Impact of copper ions on physical, structural, spectroscopic, and dielectric properties of Bi2O3–CaO–P2O5–B2O3 glasses

Abstract

The objective of the present study is to investigate the physical, structural, spectroscopic and dielectric studies on the multi component 3Bi2O3–10CaO–20P2O5-(67-x)B2O3: xCuO (0 ≤ x ≤ 0.9 mol%) glass network. The specimens were fabricated by the melt quenching and heat treatment method. X-ray diffraction (XRD) approves the amorphous temperament of glasses. To prove the existence of copper ions and their valence states, the optical absorption and electron spin resonance (ESR) spectra of the glasses were investigated. Optical absorption spectra exhibited a dominant band virtually at 850 nm as a result of copper ions. Optical band gap energy (Eo) and Urbach energy (ΔE) of specimens were estimated. It is observed that Eo exhibited a decreasing tendency with an increase in the concentration of CuO but the values of ΔE showed a reverse trend. These outcomes promoted the intensification of dopant ions in the specimens. Investigations on electron spin resonance (ESR) spectra authenticated occupancy of copper ions in work-pieces. Amplification in intensity of signal indicates magnification of Cu2+ ions.

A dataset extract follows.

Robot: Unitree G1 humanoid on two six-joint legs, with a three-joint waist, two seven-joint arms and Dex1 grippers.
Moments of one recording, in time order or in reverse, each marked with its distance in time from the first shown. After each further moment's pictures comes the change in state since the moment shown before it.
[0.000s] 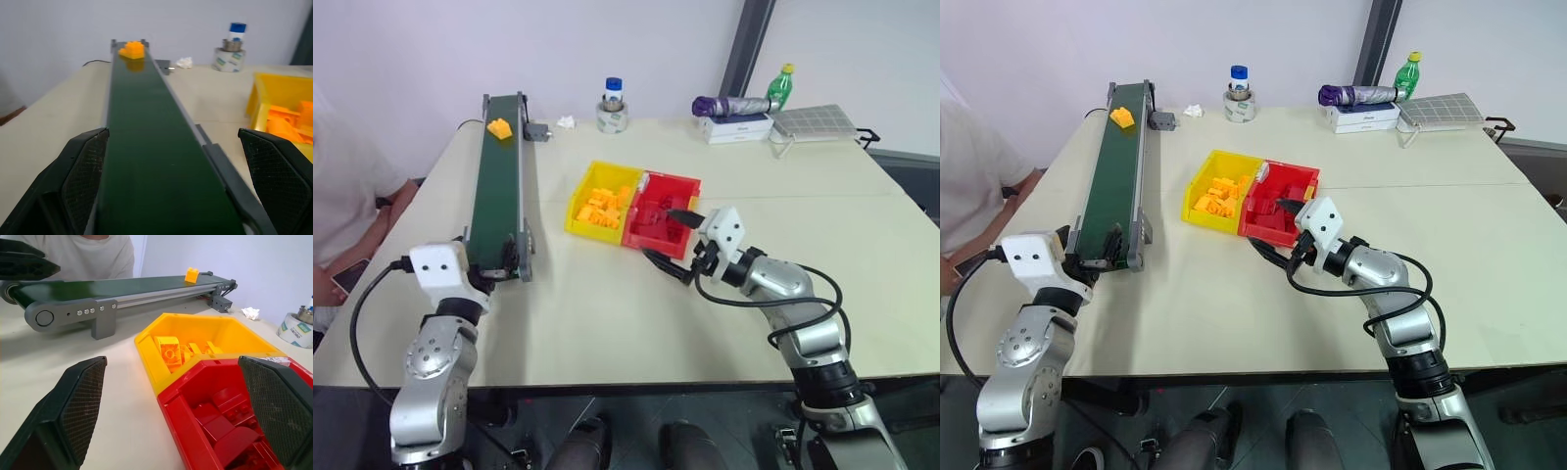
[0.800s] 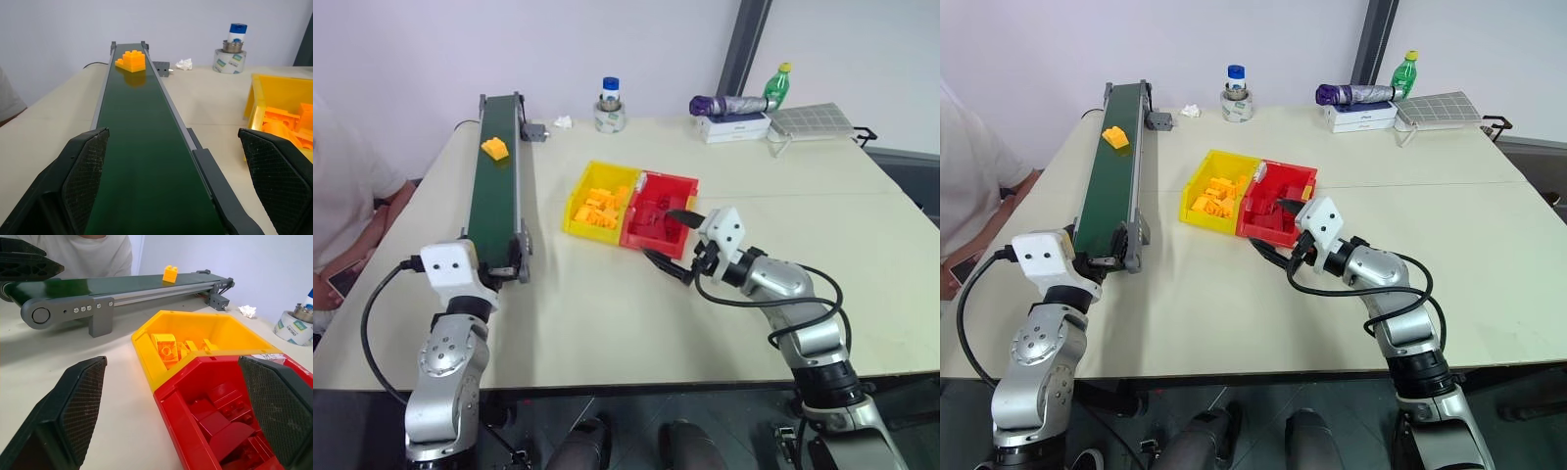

The spin-Hamilton parameters (SHP) of samples were determined. Fourier transform infrared (FTIR) studies reveal the structural variations in the glasses. The presence of conventional bismuth, phosphate and borate bands was displayed by the FTIR curves of the specimens. The dielectric studies indicate the change in electrical properties of the glasses. The dielectric properties of the glasses were analyzed in a substantial range of frequencies (1–103 kHz) and temperatures (30–300 °C). All outcomes are in favor of decrease in the rigidity of glasses with an increase in the concentration of CuO.